- Work to be completed
Every record that follows should be copied exactly. No picture belongs in the copy.

- Exercise data
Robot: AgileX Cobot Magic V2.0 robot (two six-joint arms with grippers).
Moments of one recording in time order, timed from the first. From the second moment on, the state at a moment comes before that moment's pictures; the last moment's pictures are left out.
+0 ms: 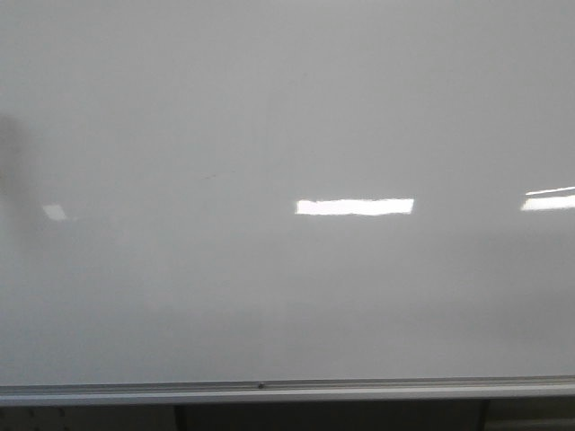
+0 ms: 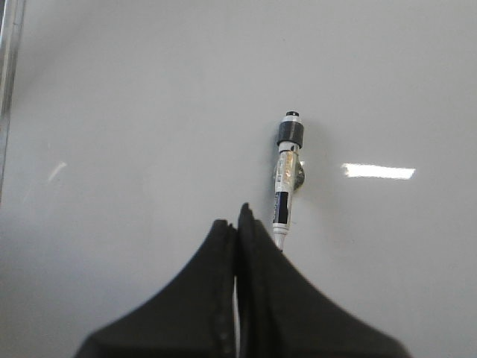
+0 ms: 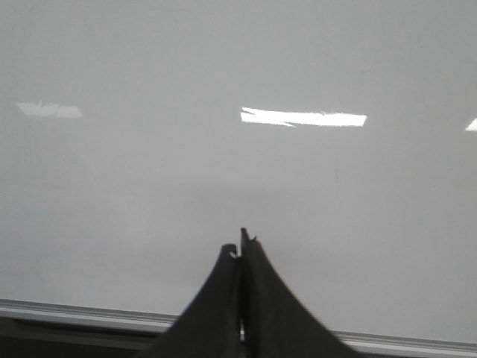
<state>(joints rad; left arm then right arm) 0.08 0.00 0.01 0.00 0.13 -0.06 0.07 -0.01 0.03 0.05 0.21 -0.01</state>
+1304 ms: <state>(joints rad) 0.08 0.00 -0.13 0.01 -0.03 -0.06 0.07 0.03 -0.30 0.05 0.30 -0.01</state>
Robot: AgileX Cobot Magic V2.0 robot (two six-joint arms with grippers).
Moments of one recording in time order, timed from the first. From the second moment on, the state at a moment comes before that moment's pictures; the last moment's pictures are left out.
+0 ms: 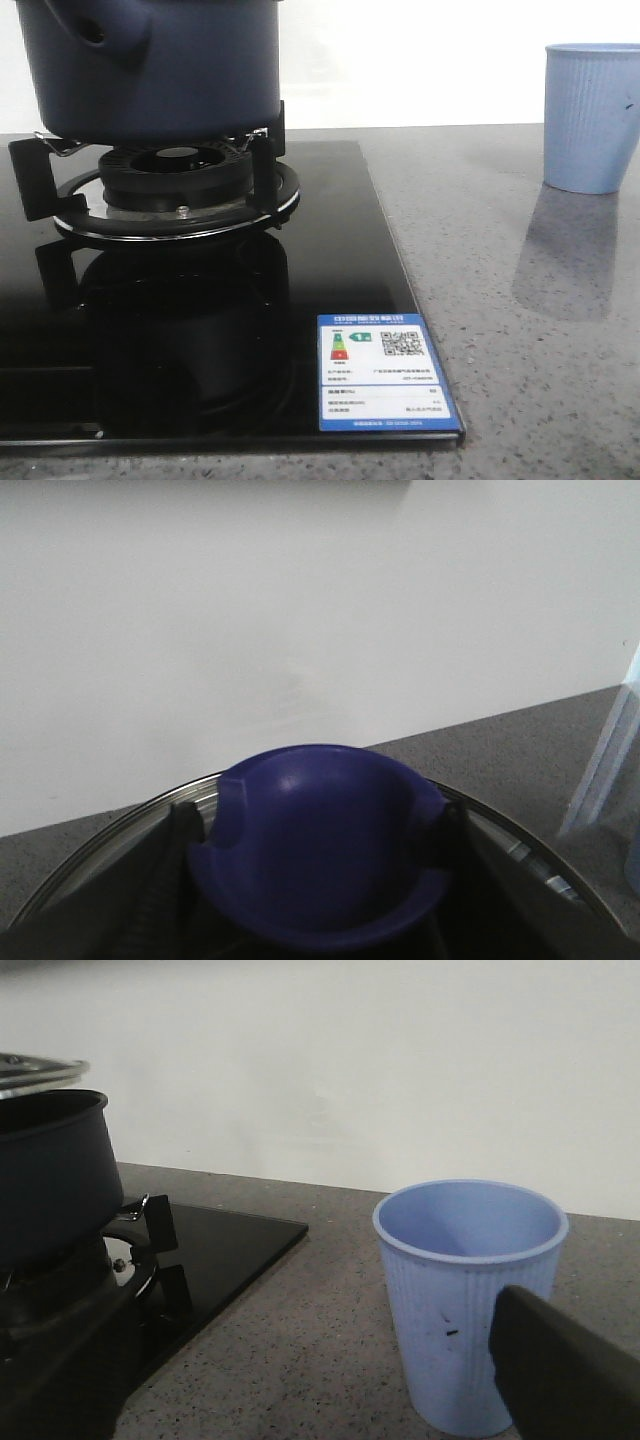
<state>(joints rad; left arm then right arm) -0.52 1.26 -0.94 -0.52 -0.09 0.43 -0.56 0.99 -0.27 -1.13 -1.13 0.86</state>
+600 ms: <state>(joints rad) -0.53 1.31 -0.94 -0.51 -0.13 0.43 -0.56 0.99 -0.27 -1.15 -1.13 0.86</state>
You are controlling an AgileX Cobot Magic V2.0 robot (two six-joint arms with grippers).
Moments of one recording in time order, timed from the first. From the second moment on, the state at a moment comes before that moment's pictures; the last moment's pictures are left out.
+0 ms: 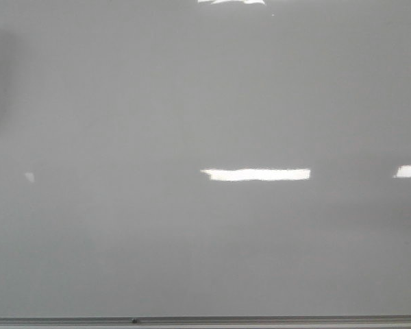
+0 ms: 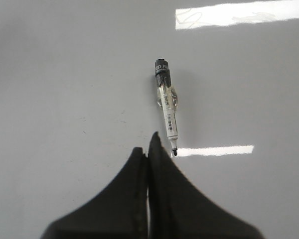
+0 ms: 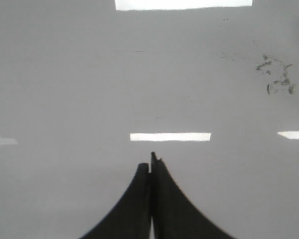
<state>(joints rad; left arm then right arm) -0.02 -0.01 0.01 -0.15 0.01 0.17 -0.02 -0.01 0.03 -0.04 0.01 0.10</state>
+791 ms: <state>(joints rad) -0.02 -0.01 -0.18 -0.15 0.07 0.17 -0.02 -0.01 -0.19 -0.04 0.05 0.10</state>
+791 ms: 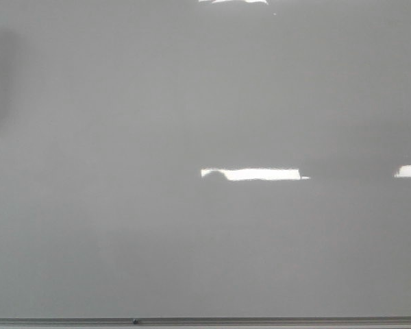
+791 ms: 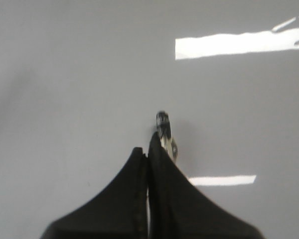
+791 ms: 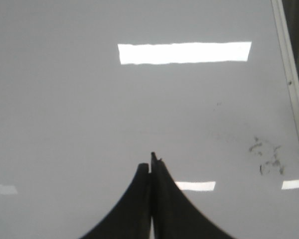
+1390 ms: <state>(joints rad) -0.02 0.40 -0.73 -0.14 0.53 0.17 -0.02 0.42 -0.69 -0.04 0.53 0.10</state>
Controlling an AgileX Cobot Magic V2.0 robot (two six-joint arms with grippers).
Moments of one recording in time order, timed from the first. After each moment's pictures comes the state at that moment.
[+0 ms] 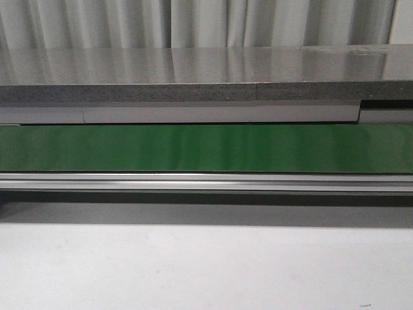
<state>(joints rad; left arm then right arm) -0.06 -0.01 0.00 0.06 0.01 -0.07 -0.07 -0.01 0.03 -0.07 0.05 0.11</state>
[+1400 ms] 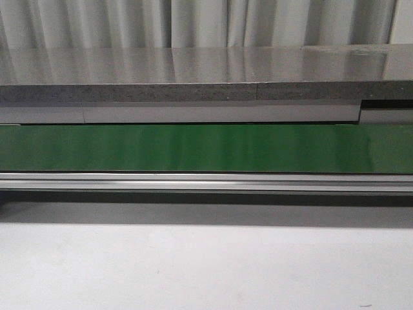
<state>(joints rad) -0.06 -0.01 0.00 0.06 0.01 -0.07 -0.21 0.74 -0.67 -0.09 0.80 0.10</state>
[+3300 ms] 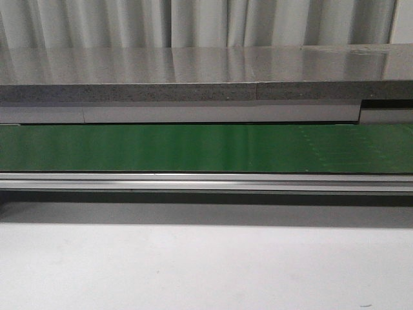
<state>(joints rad) -0.06 -0.01 0.00 0.06 0.01 -0.07 -0.56 1.97 -1.30 0.12 0.70 -0.04</state>
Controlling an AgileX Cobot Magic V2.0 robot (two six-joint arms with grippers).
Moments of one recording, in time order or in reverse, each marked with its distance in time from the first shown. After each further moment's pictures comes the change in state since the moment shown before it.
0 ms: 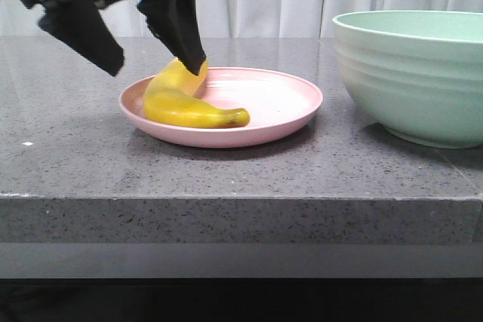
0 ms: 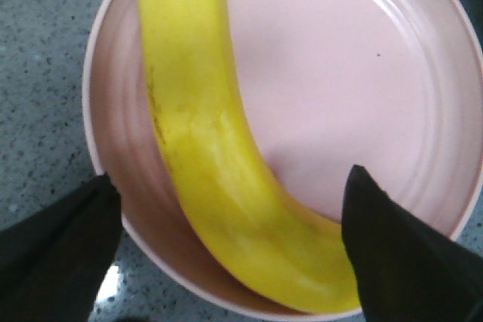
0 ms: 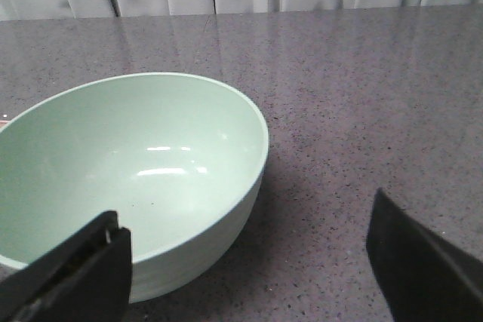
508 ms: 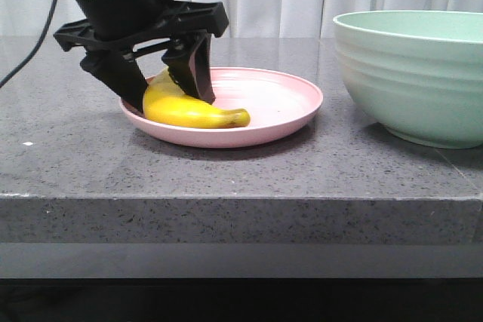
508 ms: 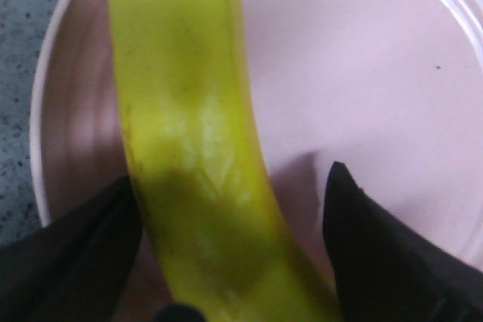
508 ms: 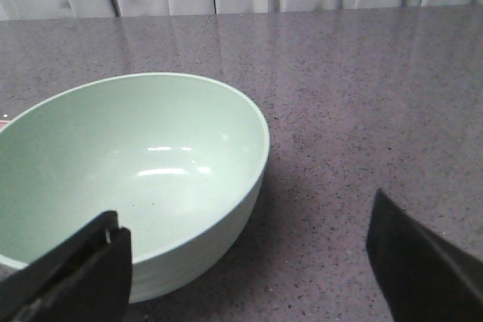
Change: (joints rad) left arm 0.000 0.144 -0.048 0.000 -0.020 -0.002; right arm 0.000 0.000 0.000 0.000 0.000 0.000
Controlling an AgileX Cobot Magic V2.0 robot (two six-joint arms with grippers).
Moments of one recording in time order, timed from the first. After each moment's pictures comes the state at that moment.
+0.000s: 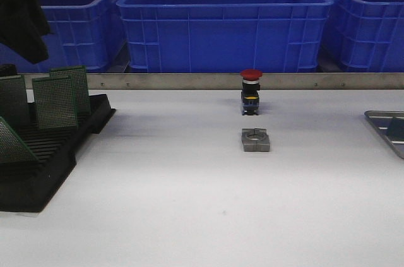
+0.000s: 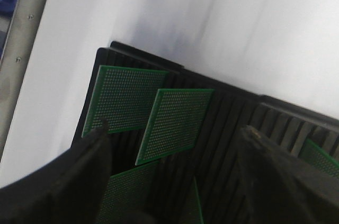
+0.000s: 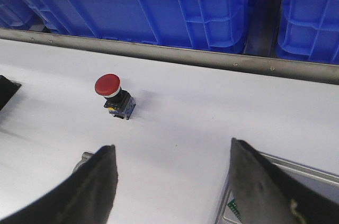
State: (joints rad) left arm -0.13 1.71 -1.41 -0.22 0.90 1.26; right arm -0.40 1.37 -0.97 1.18 0.72 -1.29
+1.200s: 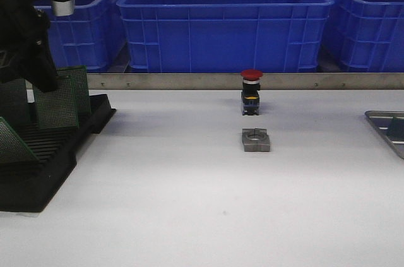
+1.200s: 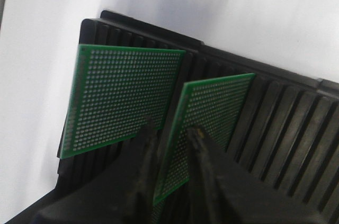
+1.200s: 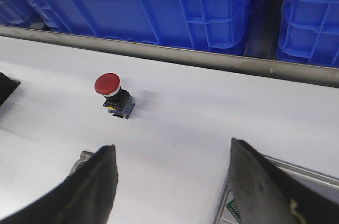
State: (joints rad) left arm -0.13 1.87 -1.42 -0.18 0.79 1.28; right arm -0.40 1.37 -0.97 1.18 0.73 -1.31
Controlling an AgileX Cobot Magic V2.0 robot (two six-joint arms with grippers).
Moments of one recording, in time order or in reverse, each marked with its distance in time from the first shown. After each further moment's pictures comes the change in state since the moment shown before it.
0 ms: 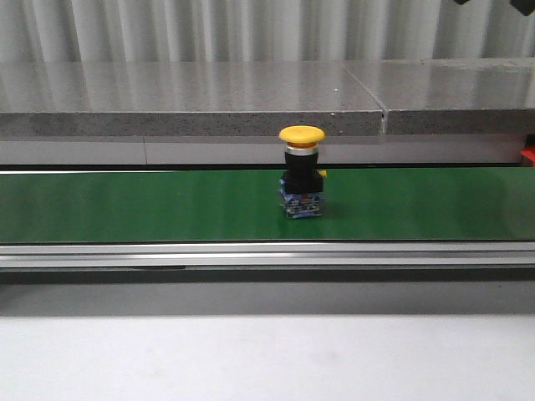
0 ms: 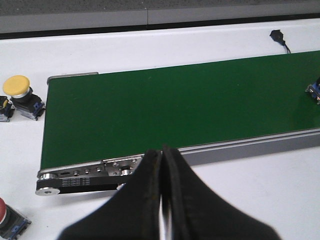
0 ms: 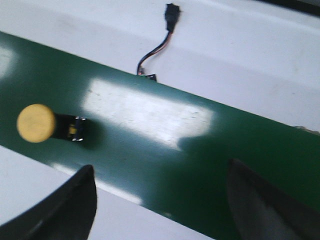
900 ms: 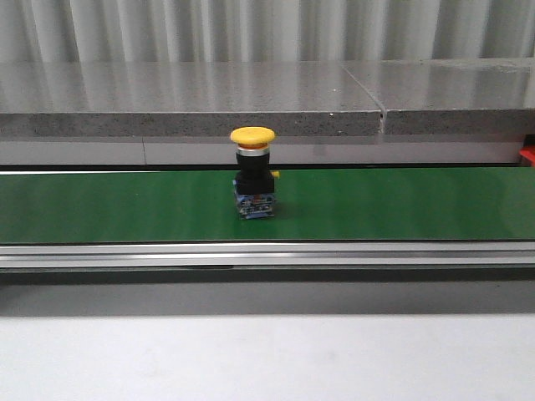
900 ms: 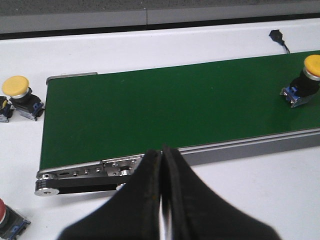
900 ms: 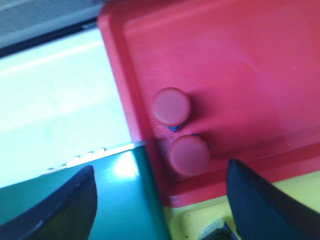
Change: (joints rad) left arm 0.000 0.000 0.000 0.000 0.000 0.000; right arm -0.600 0.159 0.000 -0.007 -0.193 0.007
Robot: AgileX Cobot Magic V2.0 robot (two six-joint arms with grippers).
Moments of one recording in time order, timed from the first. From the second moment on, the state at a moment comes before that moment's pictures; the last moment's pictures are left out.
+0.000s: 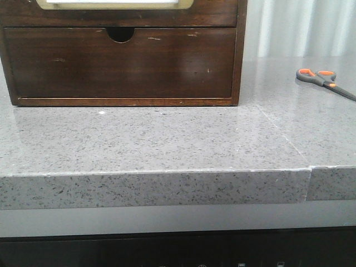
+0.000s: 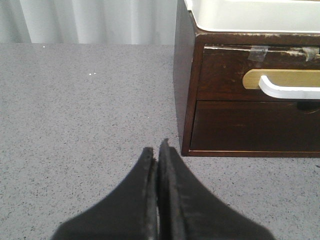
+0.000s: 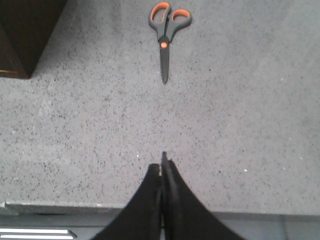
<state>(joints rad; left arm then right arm) 0.00 0.49 -0.76 -0.04 0.65 0.02 0.05 0.56 -0.70 -0.07 0.77 0.06</state>
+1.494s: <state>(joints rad) 0.00 1.00 -0.76 -1.24 0.63 0.36 0.05 0.56 -0.70 -0.07 0.81 0.03</state>
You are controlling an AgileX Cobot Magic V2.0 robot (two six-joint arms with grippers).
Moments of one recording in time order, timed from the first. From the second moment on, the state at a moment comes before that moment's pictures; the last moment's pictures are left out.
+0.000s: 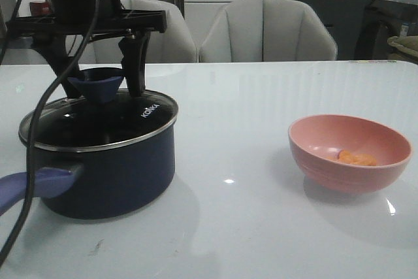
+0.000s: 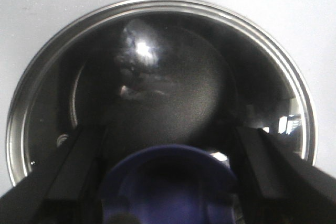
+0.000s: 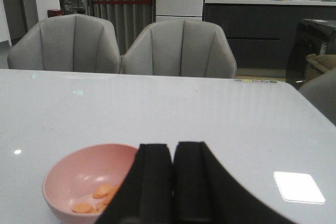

- Output below
Robot: AgileX Cobot Magic V2.0 robot (two six-joint arms with grippers).
Moments of one recording in time order, timed from the first. From the second moment on, the state at a moment comes before that moment's pictures; the last moment's pictures are left out.
+0 ms: 
+0 ms: 
+0 ms: 
<state>(joints rad; left arm then right arm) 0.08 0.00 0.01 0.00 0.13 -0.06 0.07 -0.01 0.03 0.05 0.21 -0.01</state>
+1304 ms: <state>(joints rad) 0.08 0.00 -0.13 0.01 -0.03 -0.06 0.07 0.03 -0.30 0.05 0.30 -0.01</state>
Robot: AgileX Cobot Magic V2.0 robot (two six-joint arms with grippers).
Moments of one recording in time order, timed from the first. From the second moment on, the state at a moment comes before that moment's pictures; the last moment's pictures are left out.
+0 ms: 
<state>(joints rad; left arm then right arm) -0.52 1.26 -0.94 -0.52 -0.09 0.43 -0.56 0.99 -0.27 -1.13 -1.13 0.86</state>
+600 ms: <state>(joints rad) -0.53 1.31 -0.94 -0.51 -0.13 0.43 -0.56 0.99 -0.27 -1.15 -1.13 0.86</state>
You are controlling an AgileX Cobot Magic V2.0 robot (two six-joint arms with grippers).
Moments of one recording in time order, timed from the first. From the second moment on, the state at a moment comes before that moment's pictures; the last moment's pictures are left out.
+0 ms: 
+0 ms: 
+0 ms: 
<state>(joints rad; left arm then right arm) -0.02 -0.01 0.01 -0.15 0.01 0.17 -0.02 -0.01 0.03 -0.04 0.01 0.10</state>
+791 ms: <state>(joints rad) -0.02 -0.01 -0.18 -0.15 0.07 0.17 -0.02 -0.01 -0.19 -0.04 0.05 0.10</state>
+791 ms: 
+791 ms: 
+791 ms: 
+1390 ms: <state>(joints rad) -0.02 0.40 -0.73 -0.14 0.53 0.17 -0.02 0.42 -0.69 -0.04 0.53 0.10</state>
Controlling an AgileX Cobot Magic V2.0 robot (two six-joint arms with grippers).
Moments of one recording in time order, timed from the first. After each moment's pictures comes the state at that moment.
[+0 ms] 
<state>(joints rad; left arm then right arm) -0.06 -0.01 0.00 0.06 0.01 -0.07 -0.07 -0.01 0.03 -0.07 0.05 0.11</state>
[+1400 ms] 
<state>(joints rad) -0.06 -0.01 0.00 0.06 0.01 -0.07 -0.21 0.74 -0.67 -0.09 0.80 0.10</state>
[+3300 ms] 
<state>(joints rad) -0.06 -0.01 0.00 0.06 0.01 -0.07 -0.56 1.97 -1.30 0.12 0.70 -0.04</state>
Controlling an AgileX Cobot Magic V2.0 robot (two six-joint arms with grippers).
Moments of one recording, in time order or in reverse, each marked with its distance in time from the first shown. After each further moment's pictures comes the change in state since the moment shown before it.
0 ms: 
0 ms: 
0 ms: 
508 ms: 
508 ms: 
508 ms: 
Change: (joints rad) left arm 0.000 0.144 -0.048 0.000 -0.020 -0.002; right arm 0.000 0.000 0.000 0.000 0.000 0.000
Controlling an AgileX Cobot Magic V2.0 robot (two six-joint arms with grippers).
Moments of one recording in time order, timed from the first. After each moment's pictures comes the state at that moment.
+0.000s: 
+0.000s: 
+0.000s: 
State: (joints rad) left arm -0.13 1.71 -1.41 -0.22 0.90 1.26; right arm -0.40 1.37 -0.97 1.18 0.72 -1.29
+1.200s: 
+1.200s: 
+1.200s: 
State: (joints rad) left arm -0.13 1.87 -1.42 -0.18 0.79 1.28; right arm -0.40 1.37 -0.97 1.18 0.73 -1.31
Controlling an AgileX Cobot Magic V2.0 robot (two six-joint arms with grippers).
Moments of one recording, in time order or in reverse, each marked with its distance in time from the first shown. After each further moment's pictures comes the change in state since the moment shown before it.
0 ms: 
0 ms: 
0 ms: 
900 ms: 
900 ms: 
900 ms: 
Change: (joints rad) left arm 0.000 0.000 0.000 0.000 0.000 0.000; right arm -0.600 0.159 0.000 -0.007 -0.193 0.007
Robot: AgileX Cobot Magic V2.0 robot (two six-joint arms with grippers).
Moments of one recording in time order, timed from the first. From the second moment on, the state at a moment comes before that moment's pictures; the last moment's pictures are left out.
+0.000s: 
+0.000s: 
+0.000s: 
<state>(joints rad; left arm then right arm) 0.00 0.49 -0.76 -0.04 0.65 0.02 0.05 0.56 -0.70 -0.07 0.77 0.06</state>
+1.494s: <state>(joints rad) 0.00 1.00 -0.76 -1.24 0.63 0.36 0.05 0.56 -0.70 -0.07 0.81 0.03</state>
You are controlling an AgileX Cobot Magic V2.0 robot (two six-joint arms with grippers).
Moments of one recording in time order, timed from the first. From the second moment on, the state at a moment comes before that moment's pictures; the last moment's pictures are left out.
+0.000s: 
+0.000s: 
+0.000s: 

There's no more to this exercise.